_Data excerpts_:
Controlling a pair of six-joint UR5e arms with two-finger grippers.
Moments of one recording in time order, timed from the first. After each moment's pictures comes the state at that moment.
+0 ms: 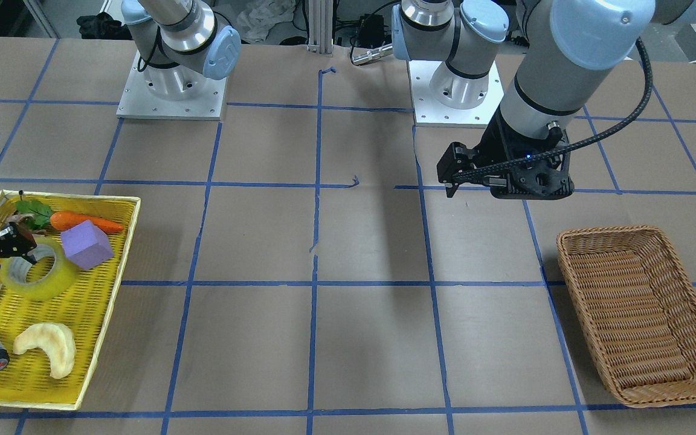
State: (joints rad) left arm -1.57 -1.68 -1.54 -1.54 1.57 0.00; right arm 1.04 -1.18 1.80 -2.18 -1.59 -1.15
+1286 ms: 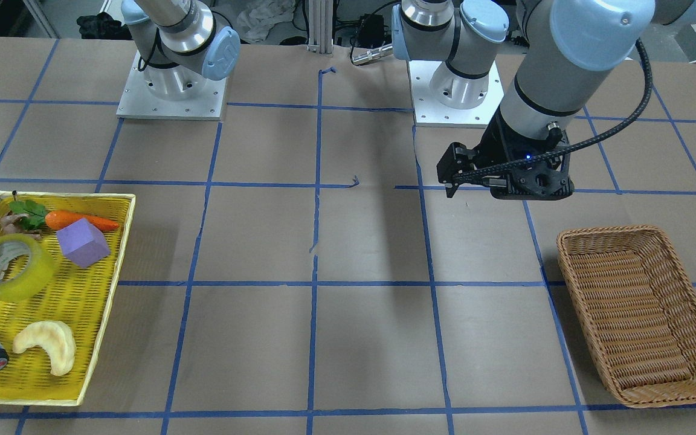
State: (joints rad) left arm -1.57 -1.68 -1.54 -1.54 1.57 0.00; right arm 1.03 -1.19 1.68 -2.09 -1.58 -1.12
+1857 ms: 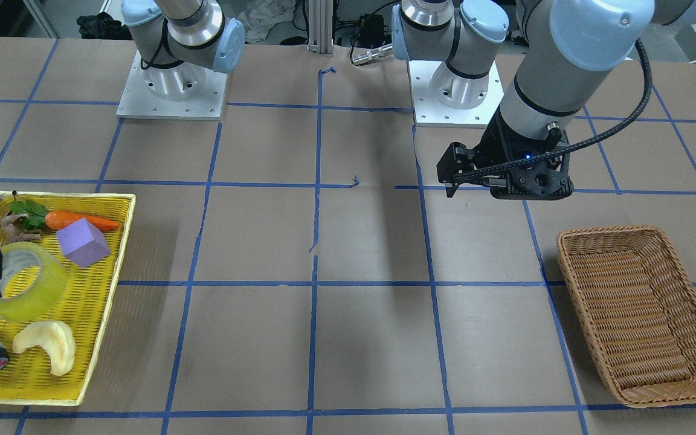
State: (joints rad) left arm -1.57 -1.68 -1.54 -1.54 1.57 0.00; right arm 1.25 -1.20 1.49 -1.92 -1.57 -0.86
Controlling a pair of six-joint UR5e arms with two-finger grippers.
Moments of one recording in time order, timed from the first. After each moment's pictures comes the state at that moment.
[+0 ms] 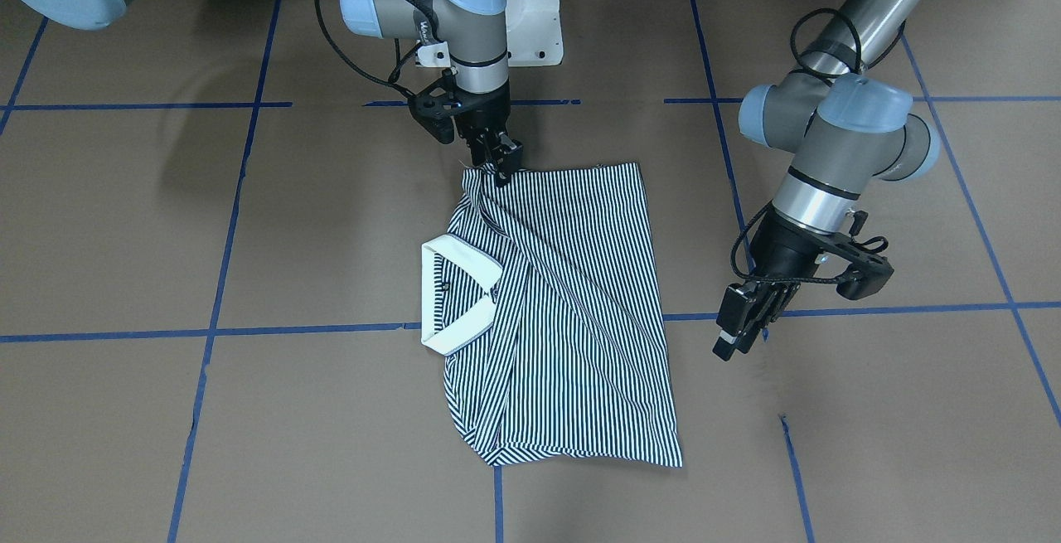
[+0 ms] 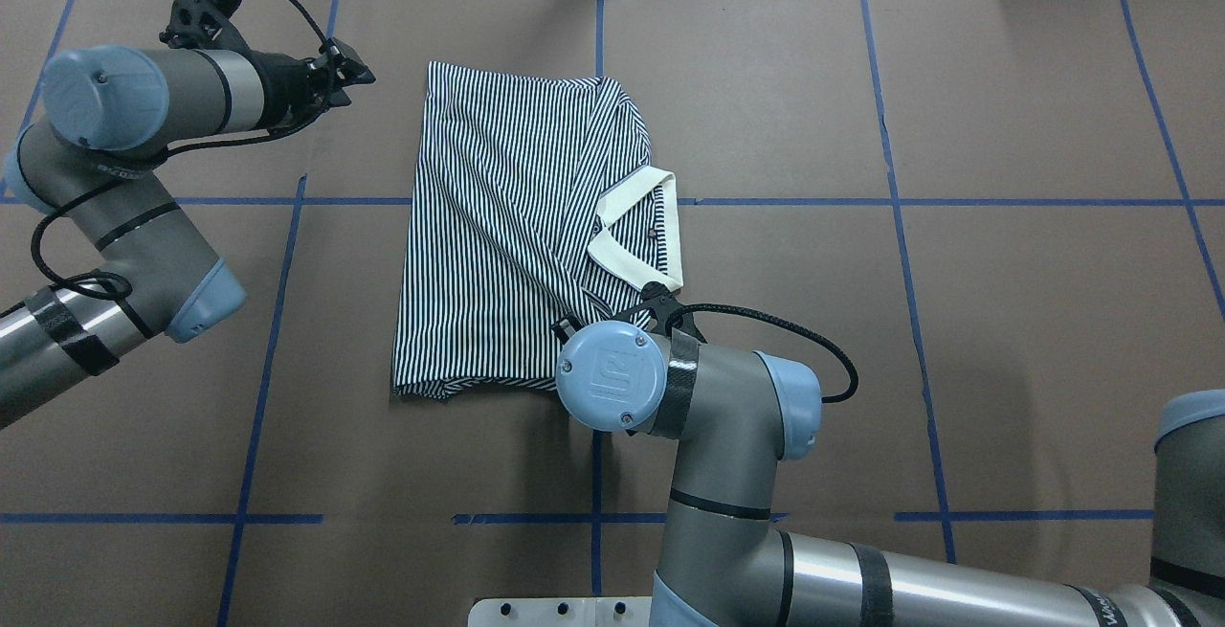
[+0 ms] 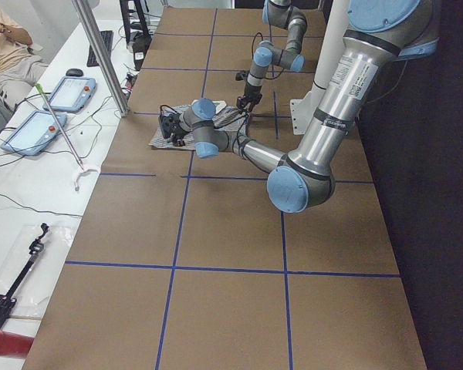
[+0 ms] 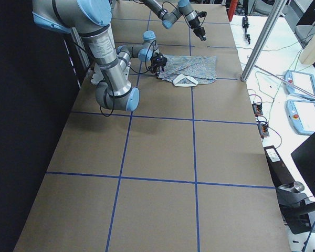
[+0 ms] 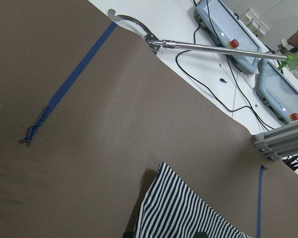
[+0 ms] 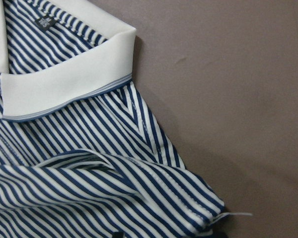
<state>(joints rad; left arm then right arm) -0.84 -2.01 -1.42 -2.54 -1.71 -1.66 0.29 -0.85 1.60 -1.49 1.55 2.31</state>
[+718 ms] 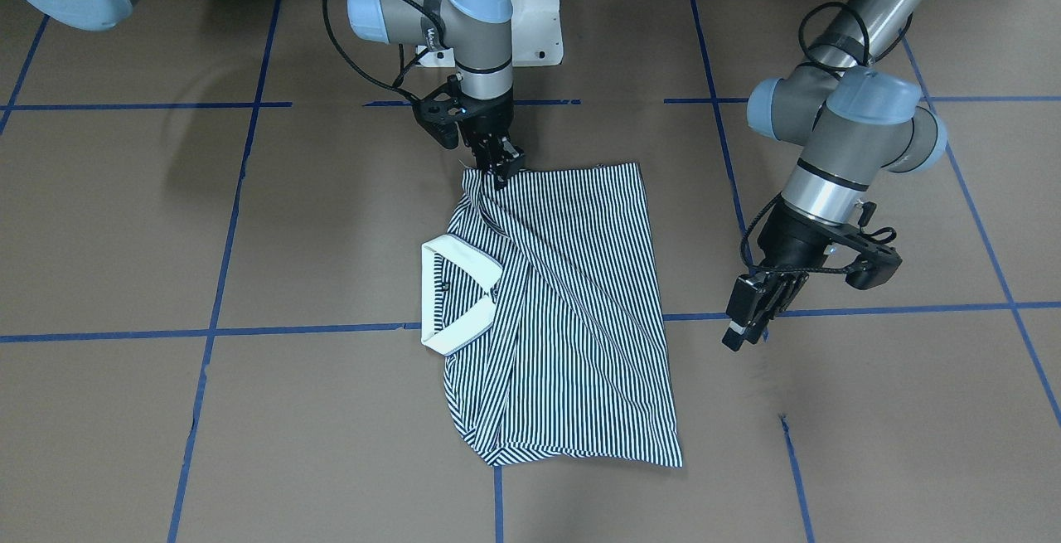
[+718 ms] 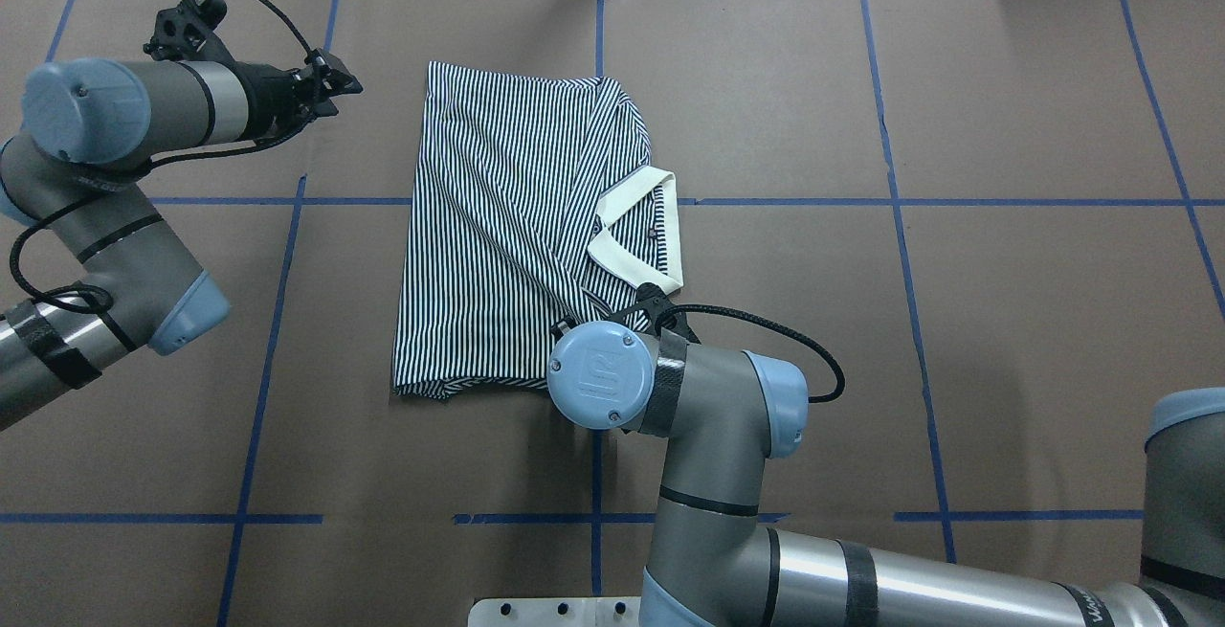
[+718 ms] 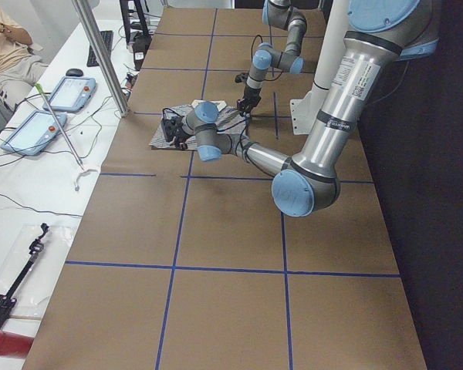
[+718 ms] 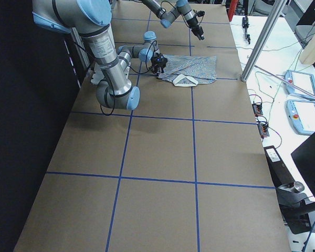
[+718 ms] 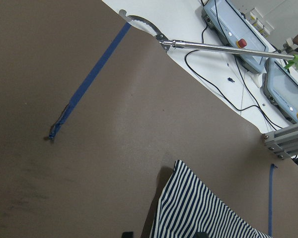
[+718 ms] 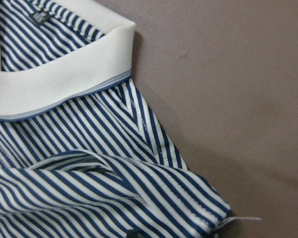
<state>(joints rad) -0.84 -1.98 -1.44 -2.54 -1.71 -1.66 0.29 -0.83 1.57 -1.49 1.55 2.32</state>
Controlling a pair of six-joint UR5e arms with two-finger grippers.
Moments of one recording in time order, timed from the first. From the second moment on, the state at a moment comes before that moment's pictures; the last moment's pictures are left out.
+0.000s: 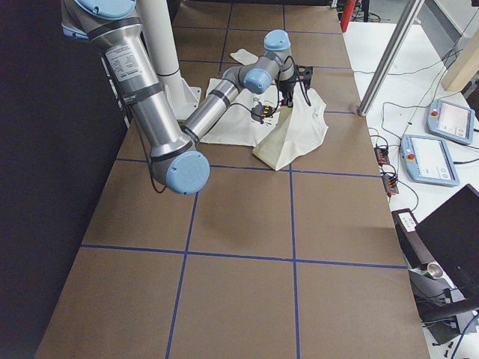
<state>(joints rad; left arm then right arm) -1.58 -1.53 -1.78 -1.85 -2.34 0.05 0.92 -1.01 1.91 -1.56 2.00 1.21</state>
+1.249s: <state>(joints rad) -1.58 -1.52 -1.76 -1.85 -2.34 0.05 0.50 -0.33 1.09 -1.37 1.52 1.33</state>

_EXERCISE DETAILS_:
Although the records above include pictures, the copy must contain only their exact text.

_SOLUTION FOR THIS PROBLEM_:
Controlling a pair of six-joint UR5e arms with two-finger grippers.
Moments of one recording in time order, timed from the first. After each moment's pictures comes the state at that moment.
+0 ms: 
State: (joints rad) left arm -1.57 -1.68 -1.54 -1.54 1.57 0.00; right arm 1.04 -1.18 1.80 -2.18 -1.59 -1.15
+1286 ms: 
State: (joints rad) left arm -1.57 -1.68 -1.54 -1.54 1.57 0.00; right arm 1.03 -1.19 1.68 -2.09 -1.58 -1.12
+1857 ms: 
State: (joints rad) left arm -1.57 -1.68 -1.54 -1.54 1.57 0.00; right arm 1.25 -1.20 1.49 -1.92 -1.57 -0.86
Controlling a pair of six-joint UR5e arms with two-finger grippers.
Moments of one recording in time order, timed from the first. After each moment's pictures comes the state at that moment.
[+0 ms] 
[+0 ms] 
[+0 ms] 
[+0 ms] 
[+0 ms] 
[+0 ms] 
<state>(joints rad; left arm then right arm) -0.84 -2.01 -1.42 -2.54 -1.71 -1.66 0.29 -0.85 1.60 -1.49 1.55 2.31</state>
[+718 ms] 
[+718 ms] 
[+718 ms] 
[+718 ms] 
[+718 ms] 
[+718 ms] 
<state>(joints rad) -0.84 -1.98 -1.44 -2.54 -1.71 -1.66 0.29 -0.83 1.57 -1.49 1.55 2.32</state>
Controlling a pair of six-joint UR5e arms with two-finger grippers.
Moments of one recording in time order, timed from the first. From the second moment on, the state at a moment comes before that moment's pictures; the last moment's pictures are left out.
+0.000s: 
<state>(joints rad; left arm then right arm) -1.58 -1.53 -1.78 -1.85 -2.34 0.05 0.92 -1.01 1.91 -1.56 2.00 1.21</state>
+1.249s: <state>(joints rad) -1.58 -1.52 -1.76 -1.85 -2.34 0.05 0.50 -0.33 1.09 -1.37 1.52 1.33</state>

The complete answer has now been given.